> [WHAT YOU HAVE TO DO] A bare number is the only acceptable answer: how many lines of these entries include "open"?

> [SOURCE DATA]
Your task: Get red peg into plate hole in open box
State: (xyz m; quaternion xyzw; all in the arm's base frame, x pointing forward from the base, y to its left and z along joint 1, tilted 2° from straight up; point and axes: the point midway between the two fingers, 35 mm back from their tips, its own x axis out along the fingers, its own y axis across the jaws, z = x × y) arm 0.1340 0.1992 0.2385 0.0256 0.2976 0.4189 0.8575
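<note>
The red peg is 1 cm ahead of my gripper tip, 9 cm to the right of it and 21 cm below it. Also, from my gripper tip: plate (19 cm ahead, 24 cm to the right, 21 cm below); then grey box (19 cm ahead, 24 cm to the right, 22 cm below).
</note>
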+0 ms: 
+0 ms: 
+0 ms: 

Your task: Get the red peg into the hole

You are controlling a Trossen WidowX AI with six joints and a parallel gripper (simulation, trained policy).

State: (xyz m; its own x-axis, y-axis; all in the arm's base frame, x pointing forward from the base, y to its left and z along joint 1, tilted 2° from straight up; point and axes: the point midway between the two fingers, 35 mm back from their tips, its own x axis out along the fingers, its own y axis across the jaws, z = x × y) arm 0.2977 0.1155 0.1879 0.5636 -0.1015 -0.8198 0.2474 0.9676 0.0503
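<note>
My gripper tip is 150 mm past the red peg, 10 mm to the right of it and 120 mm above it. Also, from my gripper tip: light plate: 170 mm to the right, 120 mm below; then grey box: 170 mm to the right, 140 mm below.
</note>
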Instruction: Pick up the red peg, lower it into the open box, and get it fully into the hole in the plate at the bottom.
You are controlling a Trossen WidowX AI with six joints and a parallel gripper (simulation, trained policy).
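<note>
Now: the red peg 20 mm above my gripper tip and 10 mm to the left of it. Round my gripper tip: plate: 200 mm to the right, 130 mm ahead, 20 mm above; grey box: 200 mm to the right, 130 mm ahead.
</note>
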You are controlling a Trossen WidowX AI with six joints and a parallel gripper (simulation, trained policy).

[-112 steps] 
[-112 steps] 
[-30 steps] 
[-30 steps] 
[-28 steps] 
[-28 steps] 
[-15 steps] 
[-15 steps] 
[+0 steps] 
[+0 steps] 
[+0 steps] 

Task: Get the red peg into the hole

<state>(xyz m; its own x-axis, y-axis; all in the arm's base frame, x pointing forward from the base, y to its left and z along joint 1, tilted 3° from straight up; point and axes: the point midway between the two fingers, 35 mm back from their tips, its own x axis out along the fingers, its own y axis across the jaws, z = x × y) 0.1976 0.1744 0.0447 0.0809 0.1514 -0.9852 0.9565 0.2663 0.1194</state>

> [OUTPUT OF THE TASK] 2